Your answer must be an exact copy of the records, minus any pictures.

* * * * * * * * *

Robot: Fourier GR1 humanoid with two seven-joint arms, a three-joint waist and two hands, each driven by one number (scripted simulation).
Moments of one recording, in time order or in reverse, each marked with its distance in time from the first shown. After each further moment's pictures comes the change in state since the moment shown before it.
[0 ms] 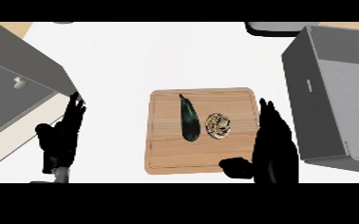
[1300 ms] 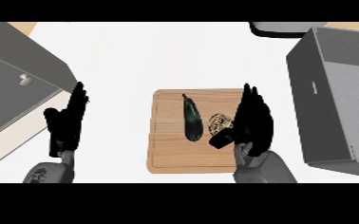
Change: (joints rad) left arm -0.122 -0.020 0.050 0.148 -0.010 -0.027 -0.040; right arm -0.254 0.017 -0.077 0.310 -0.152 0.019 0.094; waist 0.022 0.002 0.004
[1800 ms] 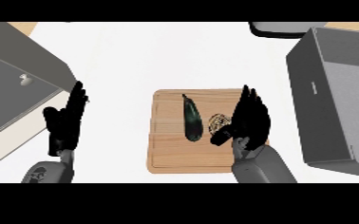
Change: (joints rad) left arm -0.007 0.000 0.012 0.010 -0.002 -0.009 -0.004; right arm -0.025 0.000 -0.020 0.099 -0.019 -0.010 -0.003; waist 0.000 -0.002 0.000
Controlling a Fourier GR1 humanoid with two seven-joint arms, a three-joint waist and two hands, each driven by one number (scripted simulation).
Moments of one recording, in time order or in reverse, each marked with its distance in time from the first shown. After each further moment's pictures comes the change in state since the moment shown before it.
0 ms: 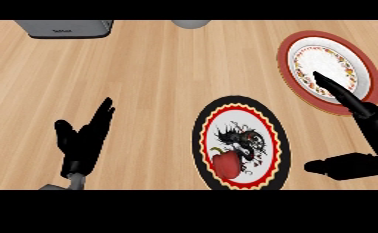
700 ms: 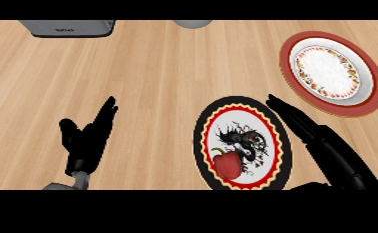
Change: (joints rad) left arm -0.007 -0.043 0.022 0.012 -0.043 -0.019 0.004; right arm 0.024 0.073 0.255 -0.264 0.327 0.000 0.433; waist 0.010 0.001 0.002
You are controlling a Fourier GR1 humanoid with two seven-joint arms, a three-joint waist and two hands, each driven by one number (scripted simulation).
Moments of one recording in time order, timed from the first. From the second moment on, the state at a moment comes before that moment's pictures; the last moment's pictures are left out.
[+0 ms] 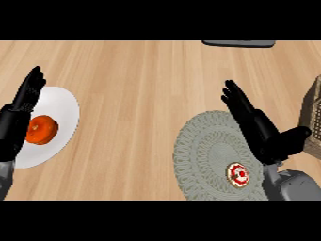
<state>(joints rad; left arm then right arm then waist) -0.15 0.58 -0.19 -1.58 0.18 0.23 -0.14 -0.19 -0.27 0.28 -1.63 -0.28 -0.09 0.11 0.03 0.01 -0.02</state>
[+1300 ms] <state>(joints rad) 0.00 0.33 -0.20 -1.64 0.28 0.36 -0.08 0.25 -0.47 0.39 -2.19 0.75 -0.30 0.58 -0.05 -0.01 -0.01</state>
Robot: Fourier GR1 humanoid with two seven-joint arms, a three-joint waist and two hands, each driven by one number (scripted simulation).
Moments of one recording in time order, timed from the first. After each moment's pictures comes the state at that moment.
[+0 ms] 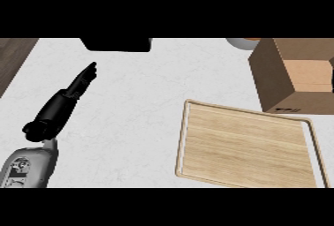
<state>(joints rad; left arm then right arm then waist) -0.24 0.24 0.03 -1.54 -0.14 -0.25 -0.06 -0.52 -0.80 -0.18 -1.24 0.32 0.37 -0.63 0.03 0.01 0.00</state>
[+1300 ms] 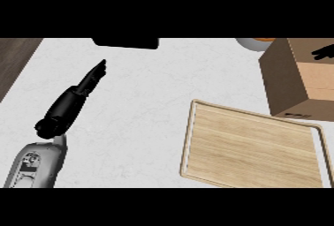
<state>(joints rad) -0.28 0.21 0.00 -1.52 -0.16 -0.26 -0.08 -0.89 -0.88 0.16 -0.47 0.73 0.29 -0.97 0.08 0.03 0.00</state>
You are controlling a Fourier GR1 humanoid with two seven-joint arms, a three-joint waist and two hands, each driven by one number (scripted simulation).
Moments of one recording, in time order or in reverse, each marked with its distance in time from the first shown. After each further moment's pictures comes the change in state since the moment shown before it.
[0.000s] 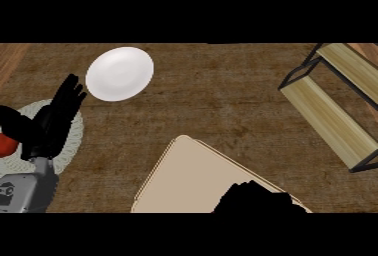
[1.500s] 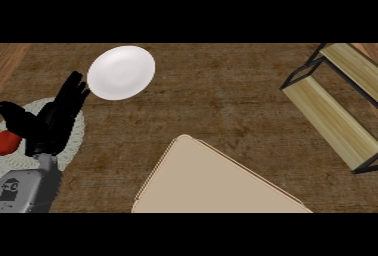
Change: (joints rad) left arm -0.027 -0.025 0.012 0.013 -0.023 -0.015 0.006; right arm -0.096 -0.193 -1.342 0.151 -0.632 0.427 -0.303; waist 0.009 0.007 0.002
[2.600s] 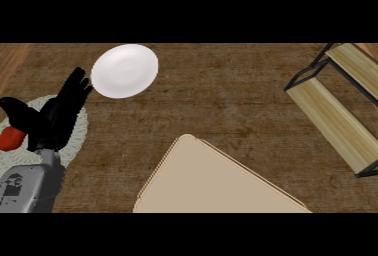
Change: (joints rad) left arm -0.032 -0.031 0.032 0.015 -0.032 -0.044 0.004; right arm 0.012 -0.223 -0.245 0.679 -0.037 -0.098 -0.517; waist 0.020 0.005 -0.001
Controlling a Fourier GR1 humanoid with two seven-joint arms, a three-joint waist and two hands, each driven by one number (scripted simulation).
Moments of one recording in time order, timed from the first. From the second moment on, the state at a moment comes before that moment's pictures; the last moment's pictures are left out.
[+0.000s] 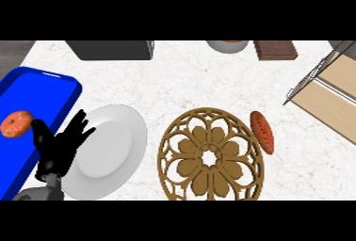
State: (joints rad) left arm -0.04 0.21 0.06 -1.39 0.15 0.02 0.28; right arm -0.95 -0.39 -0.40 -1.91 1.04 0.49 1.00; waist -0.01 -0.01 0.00
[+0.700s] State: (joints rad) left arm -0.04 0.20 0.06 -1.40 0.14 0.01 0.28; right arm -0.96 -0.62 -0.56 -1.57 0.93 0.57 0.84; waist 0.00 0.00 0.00
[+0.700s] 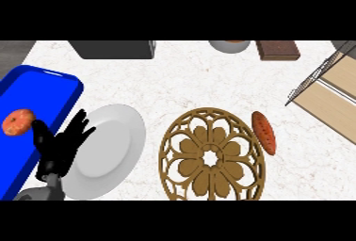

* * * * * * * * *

• _RESULT OF THE TASK_:
Robot: Fourier GR1 humanoid with two seven-joint arms, a three-joint waist and two hands, each driven by one number (scripted simulation).
Moments of one recording, in time order or in reverse, each marked with its distance in time from the first shown. After each further moment's pictures comes the change in state since the moment shown before it.
[0 ms] 
[1300 ms] 
Change: (joints rad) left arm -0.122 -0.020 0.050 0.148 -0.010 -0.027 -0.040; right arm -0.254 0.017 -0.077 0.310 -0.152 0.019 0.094; waist 0.022 0.002 0.004
[1800 ms] 
Change: (joints rad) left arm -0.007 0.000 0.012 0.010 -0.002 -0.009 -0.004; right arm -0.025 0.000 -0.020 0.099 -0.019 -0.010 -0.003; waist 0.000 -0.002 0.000
Controlling a Fourier GR1 humanoid with two seven-joint arms, a three-joint waist and two hands, each driven by one number (scripted simulation).
Moments of one recording, in time order or in reverse, each marked with its distance in time from the first shown. After each further moment's pictures comes the change in state since the moment shown before it.
0 ms: 
700 ms: 
Change: (joints rad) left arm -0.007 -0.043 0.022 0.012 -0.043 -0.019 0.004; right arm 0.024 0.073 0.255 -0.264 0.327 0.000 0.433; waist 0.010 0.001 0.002
You are controlling a Fourier GR1 humanoid with two seven-joint arms, a three-joint waist and two hands, each driven by one number (scripted simulation).
Moments of one recording in time order, timed from the first. From the second moment on, the state at a moment comes before that moment's pictures; the last moment's pictures are left out.
[+0 ms] 
<state>(joints rad; left arm then right arm then waist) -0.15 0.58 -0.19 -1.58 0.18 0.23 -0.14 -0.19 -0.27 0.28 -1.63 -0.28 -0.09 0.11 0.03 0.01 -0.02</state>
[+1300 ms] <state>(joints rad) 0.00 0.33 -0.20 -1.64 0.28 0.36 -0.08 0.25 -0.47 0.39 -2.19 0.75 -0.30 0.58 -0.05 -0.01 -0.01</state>
Robot: Fourier GR1 humanoid with two seven-joint arms, a three-joint waist and two hands, each driven by one number (scripted simulation).
Moments of one recording in time order, timed from the first. After each moment's pictures comes the state at that moment.
[+0 ms] 
<state>(joints rad; left arm then right arm then waist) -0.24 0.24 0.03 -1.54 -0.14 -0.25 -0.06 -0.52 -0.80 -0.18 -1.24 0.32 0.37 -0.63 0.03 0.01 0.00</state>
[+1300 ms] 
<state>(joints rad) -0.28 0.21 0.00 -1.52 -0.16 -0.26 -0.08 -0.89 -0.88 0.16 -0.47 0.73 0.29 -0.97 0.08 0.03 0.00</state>
You are controlling a Fourier GR1 humanoid with two seven-joint arms, a three-joint waist and two hands, each driven by one number (scripted simulation).
Moments of one recording, in time order or in reverse, each marked with its distance in time from the first shown. After each further moment's pictures comes the change in state since the moment shown before it.
[0.000s] 
[1.500s] 
Change: (joints rad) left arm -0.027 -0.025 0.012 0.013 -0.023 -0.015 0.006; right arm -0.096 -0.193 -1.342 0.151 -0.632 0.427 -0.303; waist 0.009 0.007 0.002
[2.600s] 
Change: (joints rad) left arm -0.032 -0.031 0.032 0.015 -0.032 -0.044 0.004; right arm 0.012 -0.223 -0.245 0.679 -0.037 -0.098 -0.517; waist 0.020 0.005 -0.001
Controlling a Fourier GR1 humanoid with two seven-joint arms, a three-joint waist and two hands, each driven by one number (scripted simulation).
Moments of one recording in time order, timed from the first. From the second moment on, the state at a moment comes before that moment's pictures; the last moment's pictures are left out.
[+0.000s] 
State: (joints rad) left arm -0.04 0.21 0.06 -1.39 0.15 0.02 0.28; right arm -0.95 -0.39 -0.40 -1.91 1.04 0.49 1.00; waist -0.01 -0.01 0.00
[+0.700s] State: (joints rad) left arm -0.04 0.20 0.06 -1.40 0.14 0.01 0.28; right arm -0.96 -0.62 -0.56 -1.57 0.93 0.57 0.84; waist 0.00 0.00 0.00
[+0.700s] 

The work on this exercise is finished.